The fundamental structural and functional component of the kidney is the nephron. Its principal function is to control the concentration of water and soluble substances like sodium by filtering the blood, reabsorbing what is needed and excreting the rest as urine.

In the first part of the nephron, the bowman’s capsule filters the blood from the circulatory system into the tubules. Osmotic and Hydrostatic pressure gradients enable filtration through a semipermeable membrane.

The filtrate comprises of water, ions, and small molecules that effortlessly pass through the filtration membrane. However, bigger molecules such as proteins and blood cells are hindered from passing through the filtration membrane.

The amount of filtrate generated every minute is known as the glomerular filtration rate or GFR and amounts to 180liters per day. Over 98% of this filtrate is absorbed back into the body as it passes through the nephrons, and the remaining percentage becomes urine.

The endocrine system controls the urinary system using hormones such as antidiuretic hormone, parathyroid hormone, and aldosterone.

The urinary system regulate concentration and volume under the influence of the endocrine system, circulatory system, and the nervous system,

Aldosterone plays a fundamental role in controlling blood pressure through its impacts on the kidney. It functions as the distal tubules and collecting ducts of the nephron and enhances reabsorption of sodium from the glomerular filtrate.
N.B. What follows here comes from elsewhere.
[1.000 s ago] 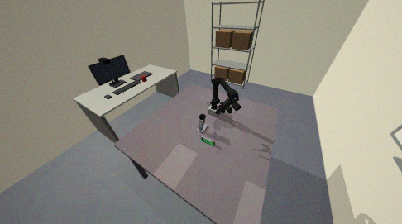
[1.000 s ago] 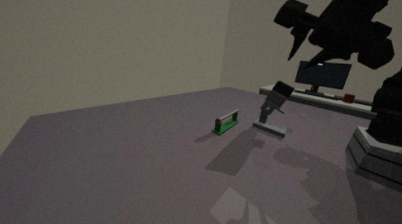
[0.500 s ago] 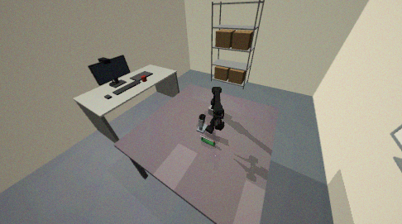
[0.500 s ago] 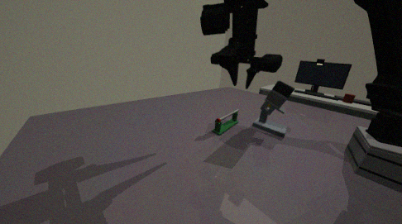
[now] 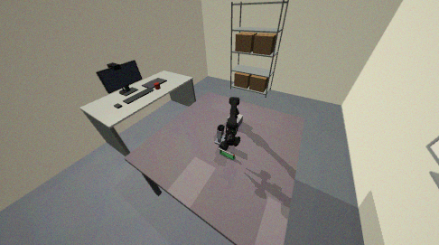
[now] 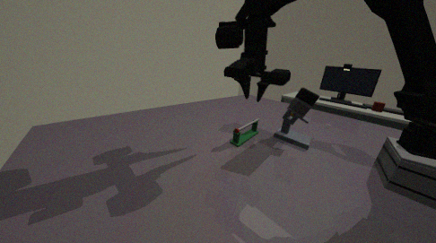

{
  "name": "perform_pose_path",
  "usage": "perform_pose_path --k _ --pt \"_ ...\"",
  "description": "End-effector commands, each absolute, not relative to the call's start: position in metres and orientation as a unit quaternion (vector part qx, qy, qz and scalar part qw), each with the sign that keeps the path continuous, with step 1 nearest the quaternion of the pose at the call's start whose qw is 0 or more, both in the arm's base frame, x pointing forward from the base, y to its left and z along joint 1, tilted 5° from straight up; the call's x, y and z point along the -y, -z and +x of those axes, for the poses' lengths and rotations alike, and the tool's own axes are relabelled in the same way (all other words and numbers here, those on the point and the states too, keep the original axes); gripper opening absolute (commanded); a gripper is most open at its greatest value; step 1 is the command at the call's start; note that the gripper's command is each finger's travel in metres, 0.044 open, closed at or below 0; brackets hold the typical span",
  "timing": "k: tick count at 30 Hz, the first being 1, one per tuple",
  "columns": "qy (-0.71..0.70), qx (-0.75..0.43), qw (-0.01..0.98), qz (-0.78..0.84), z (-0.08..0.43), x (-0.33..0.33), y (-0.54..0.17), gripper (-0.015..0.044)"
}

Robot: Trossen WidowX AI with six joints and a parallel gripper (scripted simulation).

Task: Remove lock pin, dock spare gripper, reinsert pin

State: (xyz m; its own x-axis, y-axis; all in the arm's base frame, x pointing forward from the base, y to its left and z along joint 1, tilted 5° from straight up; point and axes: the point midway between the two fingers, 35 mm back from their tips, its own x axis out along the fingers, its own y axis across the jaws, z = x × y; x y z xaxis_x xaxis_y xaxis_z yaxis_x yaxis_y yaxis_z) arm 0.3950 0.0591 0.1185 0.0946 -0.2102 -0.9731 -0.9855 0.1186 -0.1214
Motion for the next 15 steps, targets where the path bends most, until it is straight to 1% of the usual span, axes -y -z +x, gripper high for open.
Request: perform_pose_path --k 1,5,15 --pt "-0.391 -0.556 0.498 -0.539 0.397 -0.061 -0.089 0.0180" --pt "-0.391 -0.556 0.498 -0.539 0.402 -0.061 -0.057 0.0180" --pt "-0.391 -0.556 0.498 -0.539 0.404 -0.062 -0.045 0.0180"
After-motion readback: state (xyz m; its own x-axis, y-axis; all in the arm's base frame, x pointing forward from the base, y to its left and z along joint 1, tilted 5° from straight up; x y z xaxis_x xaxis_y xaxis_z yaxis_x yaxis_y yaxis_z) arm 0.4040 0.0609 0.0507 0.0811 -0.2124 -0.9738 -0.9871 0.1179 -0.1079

Reabsorption of sodium and water retention, which consequently improves blood pressure and blood volume.

Antidiuretic hormone (ADH), is a neurohypophysial hormone in most mammals. Its two main functions are vasoconstriction and

water retention in the body. Vasopressin oversees the body’s retention of water by increasing water reabsorption in the collecting ducts of the kidney nephron.

Vasopressin also enhances water permeability of the kidney’s collecting duct and distal convoluted tubule by inducing translocation of aquaporin-CD water channels in the kidney nephron collecting duct plasma membrane.

Urination

Urination is the excretion of urine from the urinary bladder via the urethra to outside the body. In healthy humans  the process of urination is under voluntary control.

In infants, some elderly individuals, or those who have experienced neurological injury, urination may occur as an involuntary reflex. The desire to empty the bladder is felt as an uncomfortable full feeling.

It is highly associated with the fullness of the bladder. In males, this feeling of the need to urinate can be felt at the root of the penis as well as the bladder, even though the neural action associated with a full bladder originates from the bladder itself, and can be sensed there as well.

In females, the need to urinate is sensed in the lower abdomen region when the bladder is full. When the bladder becomes too full, the sphincter muscles will involuntarily relax, enabling urine to pass from the bladder, and urinating is experienced as a decrease of this discomfort.

The male releases urine through the penis, while the female urinates through the vulva.